Omit every picture, then give all the entries again exactly.
--- Material for this task ---
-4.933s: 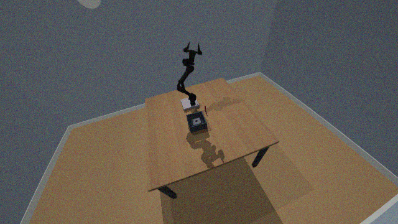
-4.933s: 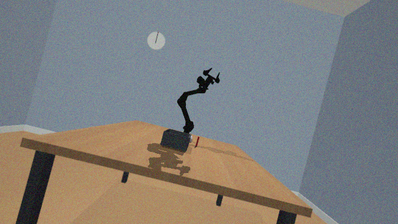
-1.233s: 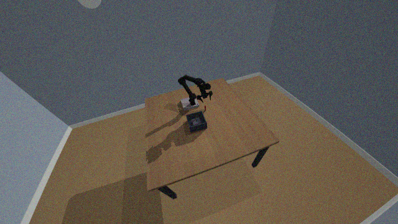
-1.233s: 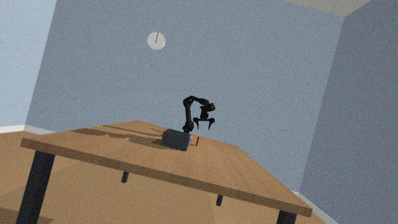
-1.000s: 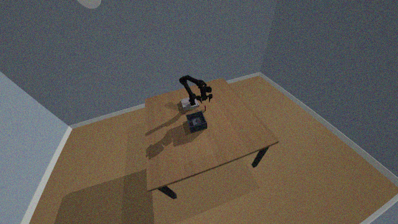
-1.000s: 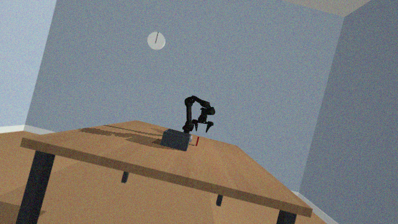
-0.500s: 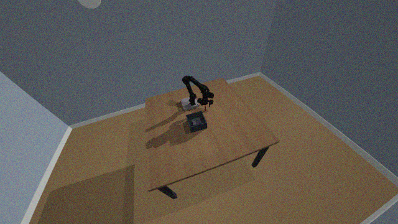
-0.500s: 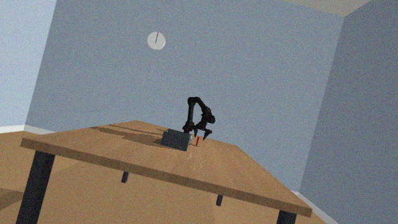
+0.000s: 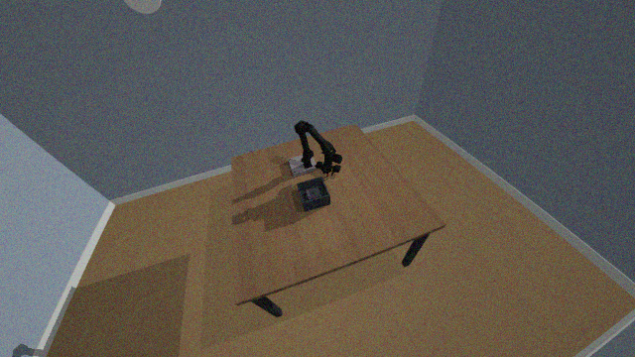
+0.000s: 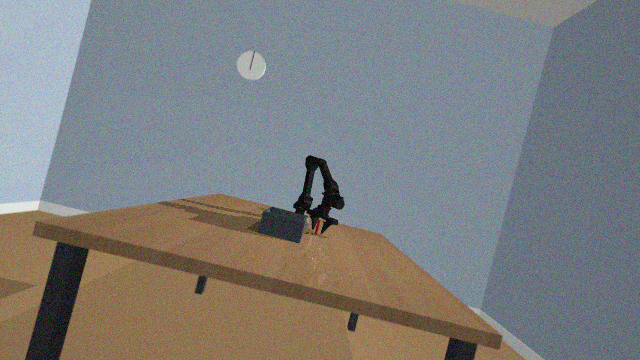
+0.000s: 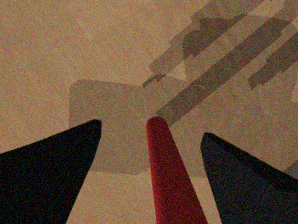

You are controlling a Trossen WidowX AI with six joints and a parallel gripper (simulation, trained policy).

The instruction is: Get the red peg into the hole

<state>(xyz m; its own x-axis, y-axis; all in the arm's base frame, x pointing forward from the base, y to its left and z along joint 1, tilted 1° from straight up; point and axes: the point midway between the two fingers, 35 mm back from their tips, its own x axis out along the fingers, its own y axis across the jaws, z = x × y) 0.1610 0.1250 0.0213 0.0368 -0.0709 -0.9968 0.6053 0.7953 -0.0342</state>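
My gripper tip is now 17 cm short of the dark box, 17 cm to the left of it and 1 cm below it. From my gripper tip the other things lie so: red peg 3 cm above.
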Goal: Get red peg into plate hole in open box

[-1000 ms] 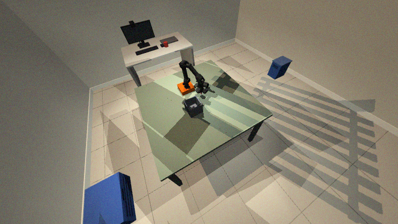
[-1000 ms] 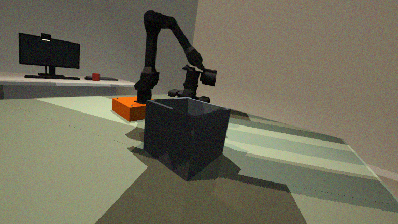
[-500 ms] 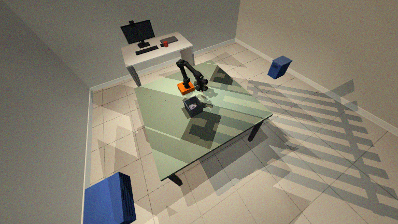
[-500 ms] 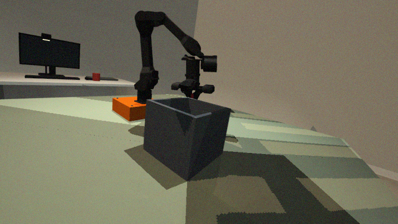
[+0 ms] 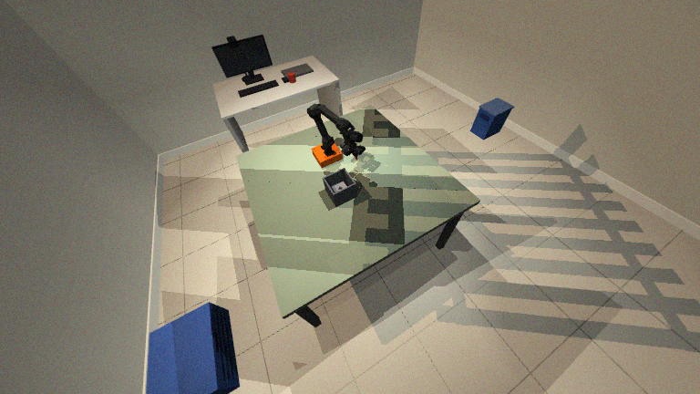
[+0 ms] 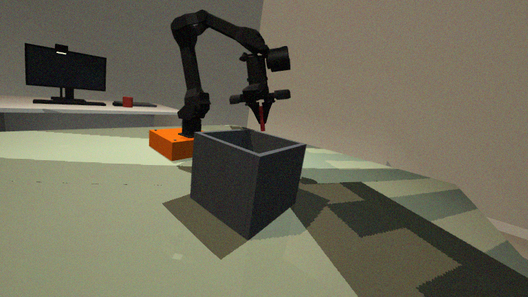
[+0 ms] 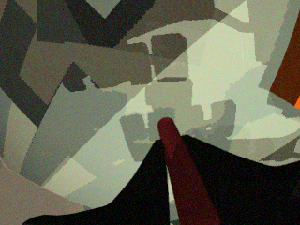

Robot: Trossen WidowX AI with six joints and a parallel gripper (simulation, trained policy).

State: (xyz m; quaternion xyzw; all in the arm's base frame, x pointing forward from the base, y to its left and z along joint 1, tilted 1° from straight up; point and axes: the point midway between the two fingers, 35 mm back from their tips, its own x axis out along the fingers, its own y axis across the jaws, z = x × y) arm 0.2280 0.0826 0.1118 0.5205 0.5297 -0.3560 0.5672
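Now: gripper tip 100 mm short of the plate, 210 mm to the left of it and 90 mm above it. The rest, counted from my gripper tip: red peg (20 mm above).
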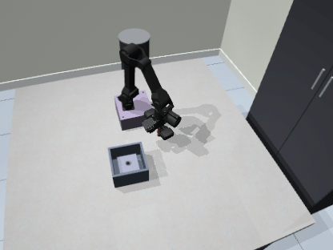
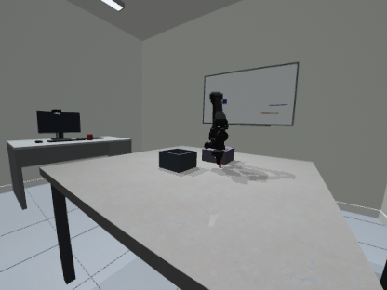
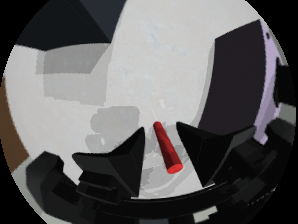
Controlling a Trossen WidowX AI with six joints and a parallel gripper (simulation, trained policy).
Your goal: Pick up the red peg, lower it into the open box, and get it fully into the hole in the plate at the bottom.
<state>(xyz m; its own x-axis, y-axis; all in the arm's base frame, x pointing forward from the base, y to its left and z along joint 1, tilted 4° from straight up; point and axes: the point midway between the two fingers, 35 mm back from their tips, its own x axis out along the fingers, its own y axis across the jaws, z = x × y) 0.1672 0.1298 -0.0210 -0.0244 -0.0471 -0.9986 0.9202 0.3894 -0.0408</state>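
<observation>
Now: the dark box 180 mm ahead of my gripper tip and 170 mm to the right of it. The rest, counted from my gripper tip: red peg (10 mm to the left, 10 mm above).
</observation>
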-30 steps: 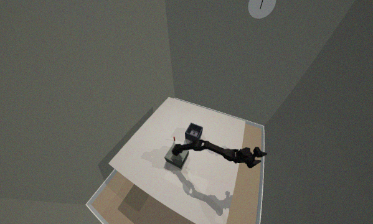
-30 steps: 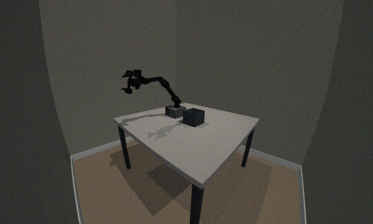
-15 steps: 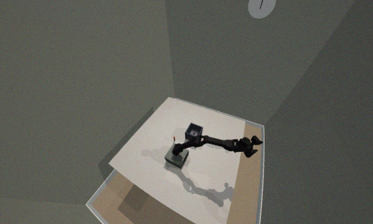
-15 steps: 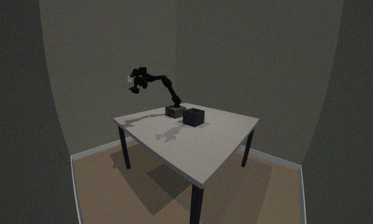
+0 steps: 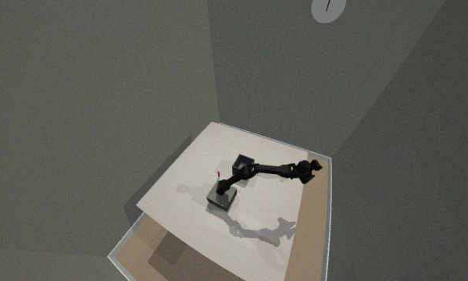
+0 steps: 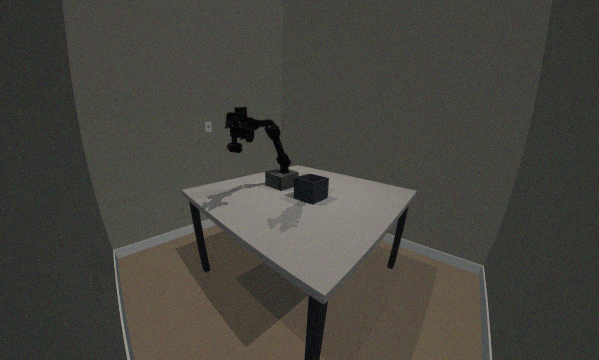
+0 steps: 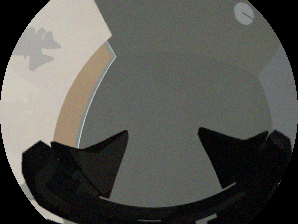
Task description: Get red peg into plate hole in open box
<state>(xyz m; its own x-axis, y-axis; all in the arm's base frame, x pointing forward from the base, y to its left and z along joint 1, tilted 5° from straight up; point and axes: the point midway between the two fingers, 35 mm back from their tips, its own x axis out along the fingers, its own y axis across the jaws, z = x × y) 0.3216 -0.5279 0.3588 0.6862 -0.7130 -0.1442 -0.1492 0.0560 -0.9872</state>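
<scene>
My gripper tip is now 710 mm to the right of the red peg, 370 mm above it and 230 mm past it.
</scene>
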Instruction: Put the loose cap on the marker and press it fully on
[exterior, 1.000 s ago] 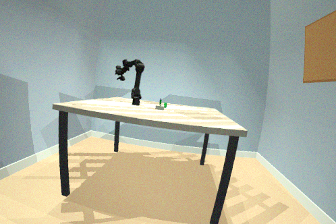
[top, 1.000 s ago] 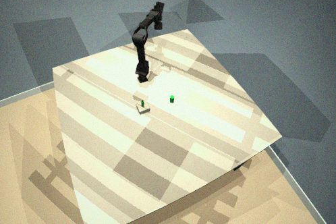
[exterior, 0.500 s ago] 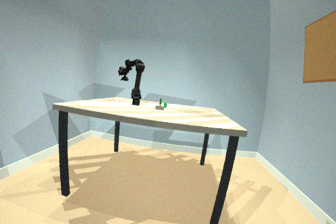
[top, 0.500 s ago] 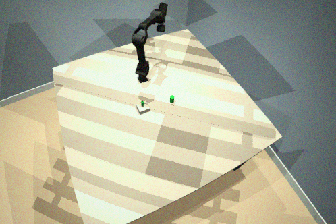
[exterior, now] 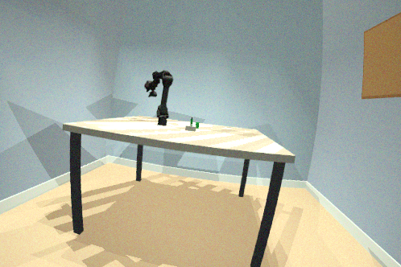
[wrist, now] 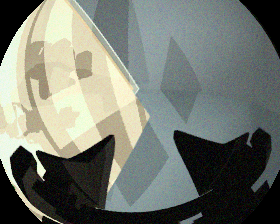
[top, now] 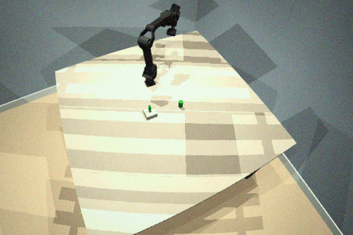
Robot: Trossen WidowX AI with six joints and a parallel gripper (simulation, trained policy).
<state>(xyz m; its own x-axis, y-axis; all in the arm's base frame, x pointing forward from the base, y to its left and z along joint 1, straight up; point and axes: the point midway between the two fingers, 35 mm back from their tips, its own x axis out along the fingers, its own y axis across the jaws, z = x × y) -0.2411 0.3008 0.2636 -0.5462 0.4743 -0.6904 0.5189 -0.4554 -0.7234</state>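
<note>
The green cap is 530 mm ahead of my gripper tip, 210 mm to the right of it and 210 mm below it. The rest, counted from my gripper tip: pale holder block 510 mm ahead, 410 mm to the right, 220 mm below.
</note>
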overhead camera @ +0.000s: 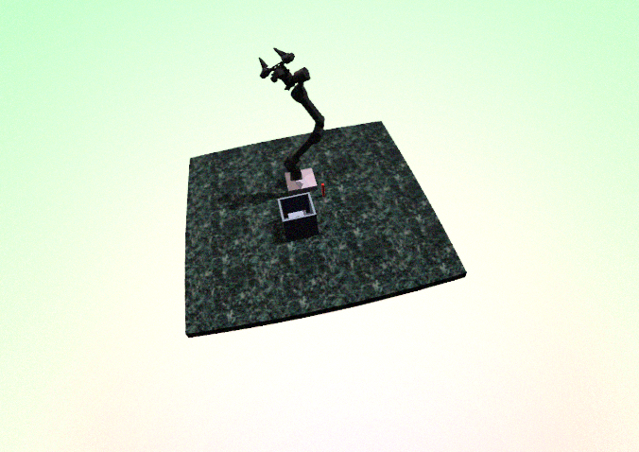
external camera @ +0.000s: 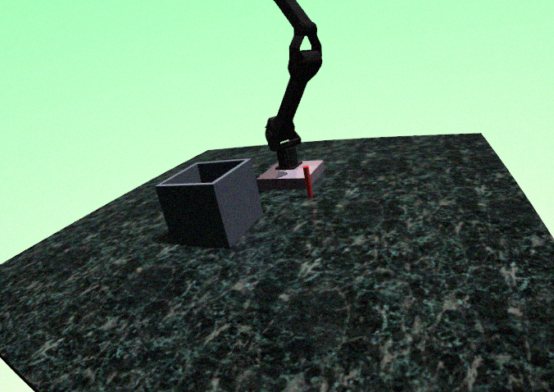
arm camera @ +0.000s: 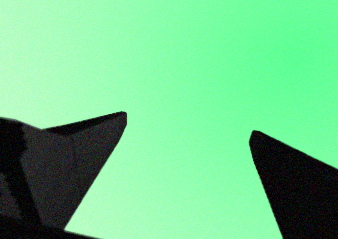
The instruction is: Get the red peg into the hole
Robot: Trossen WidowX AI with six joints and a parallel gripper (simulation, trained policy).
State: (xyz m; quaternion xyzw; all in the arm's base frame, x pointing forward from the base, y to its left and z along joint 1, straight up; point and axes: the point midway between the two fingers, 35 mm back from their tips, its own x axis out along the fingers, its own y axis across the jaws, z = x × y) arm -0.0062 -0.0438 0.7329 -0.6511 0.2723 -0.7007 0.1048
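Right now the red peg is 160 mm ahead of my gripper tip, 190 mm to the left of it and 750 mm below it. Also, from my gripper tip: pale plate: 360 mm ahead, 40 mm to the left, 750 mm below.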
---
■ **Completed exercise**:
-4.933s: 
-4.933s: 
-1.233s: 
-1.233s: 
-1.000s: 
-1.000s: 
-0.500s: 
-0.500s: 
+0.000s: 
+0.000s: 
+0.000s: 

You are controlling a Trossen WidowX AI with six joints and a parallel gripper (simulation, trained policy).

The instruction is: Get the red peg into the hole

<state>(xyz m; its own x-axis, y-axis; all in the arm's base frame, x pointing forward from the base, y to its left and z along joint 1, tilted 1° from straight up; point and axes: the point midway between the two fingers, 35 mm back from their tips, its own x axis out along the fingers, its own y axis across the jaws, z = x × y) 0.1610 0.1250 0.0213 0.0368 -0.0709 -0.9968 0.6053 0.7953 -0.0342</state>
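My gripper tip is now 17 cm short of the dark box, 17 cm to the left of it and 1 cm below it. From my gripper tip the other things lie so: red peg 3 cm above.
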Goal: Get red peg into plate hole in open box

[-1000 ms] 
[-1000 ms] 
[-500 ms] 
[-500 ms] 
[+0 ms] 
[+0 ms] 
[+0 ms] 

Robot: Trossen WidowX AI with six joints and a parallel gripper (simulation, trained policy).

State: (xyz m; quaternion xyzw; all in the arm's base frame, x pointing forward from the base, y to its left and z along joint 1, tilted 1° from straight up; point and axes: the point midway between the two fingers, 35 mm back from their tips, its own x axis out along the fingers, its own y axis across the jaws, z = x × y) arm 0.2280 0.0826 0.1118 0.5205 0.5297 -0.3560 0.5672
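Now: gripper tip 100 mm short of the plate, 210 mm to the left of it and 90 mm above it. The rest, counted from my gripper tip: red peg (20 mm above).
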Controlling a Trossen WidowX AI with six joints and a parallel gripper (simulation, trained policy).
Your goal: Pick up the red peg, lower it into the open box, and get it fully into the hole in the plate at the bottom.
<state>(xyz m; its own x-axis, y-axis; all in the arm's base frame, x pointing forward from the base, y to its left and z along joint 1, tilted 4° from straight up; point and axes: the point midway between the two fingers, 35 mm back from their tips, its own x axis out along the fingers, its own y axis across the jaws, z = x × y) 0.1672 0.1298 -0.0210 -0.0244 -0.0471 -0.9986 0.9202 0.3894 -0.0408</state>
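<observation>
Now: the dark box 180 mm ahead of my gripper tip and 170 mm to the right of it. The rest, counted from my gripper tip: red peg (10 mm to the left, 10 mm above).
</observation>
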-30 steps: 
-30 steps: 
-15 steps: 
-15 steps: 
+0 steps: 
+0 steps: 
+0 steps: 
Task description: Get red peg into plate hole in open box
<state>(xyz m; its own x-axis, y-axis; all in the arm's base frame, x pointing forward from the base, y to its left and z along joint 1, tilted 5° from straight up; point and axes: the point midway between the two fingers, 35 mm back from their tips, its own x axis out along the fingers, its own y axis across the jaws, z = x × y) 0.3216 -0.5279 0.3588 0.6862 -0.7130 -0.1442 -0.1492 0.0560 -0.9872</state>
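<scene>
My gripper tip is now 710 mm to the right of the red peg, 370 mm above it and 230 mm past it.
</scene>
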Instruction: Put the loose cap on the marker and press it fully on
[exterior, 1.000 s ago] 
[top, 1.000 s ago] 
[exterior, 0.500 s ago] 
[top, 0.500 s ago] 
[exterior, now] 
[wrist, now] 
[top, now] 
Robot: Trossen WidowX AI with six joints and a parallel gripper (simulation, trained policy).
<state>(xyz m; its own x-axis, y-axis; all in the arm's base frame, x pointing forward from the base, y to its left and z along joint 1, straight up; point and axes: the point midway between the two fingers, 35 mm back from their tips, its own x axis out along the fingers, its own y axis across the jaws, z = x × y) -0.2411 0.3008 0.2636 -0.5462 0.4743 -0.6904 0.5189 -0.4554 -0.7234</state>
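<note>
The green cap is 530 mm ahead of my gripper tip, 210 mm to the right of it and 210 mm below it. The rest, counted from my gripper tip: pale holder block 510 mm ahead, 410 mm to the right, 220 mm below.
</note>
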overhead camera @ +0.000s: 
external camera @ +0.000s: 
arm camera @ +0.000s: 
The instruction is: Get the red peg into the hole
Robot: Trossen WidowX AI with six joints and a parallel gripper (simulation, trained policy).
State: (xyz m; quaternion xyzw; all in the arm's base frame, x pointing forward from the base, y to its left and z along joint 1, straight up; point and axes: the point midway between the two fingers, 35 mm back from their tips, its own x axis out along the fingers, its own y axis across the jaws, z = x × y) arm -0.0062 -0.0438 0.7329 -0.6511 0.2723 -0.7007 0.1048
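Right now the red peg is 160 mm ahead of my gripper tip, 190 mm to the left of it and 750 mm below it. Also, from my gripper tip: pale plate: 360 mm ahead, 40 mm to the left, 750 mm below.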

The output above is complete as it stands.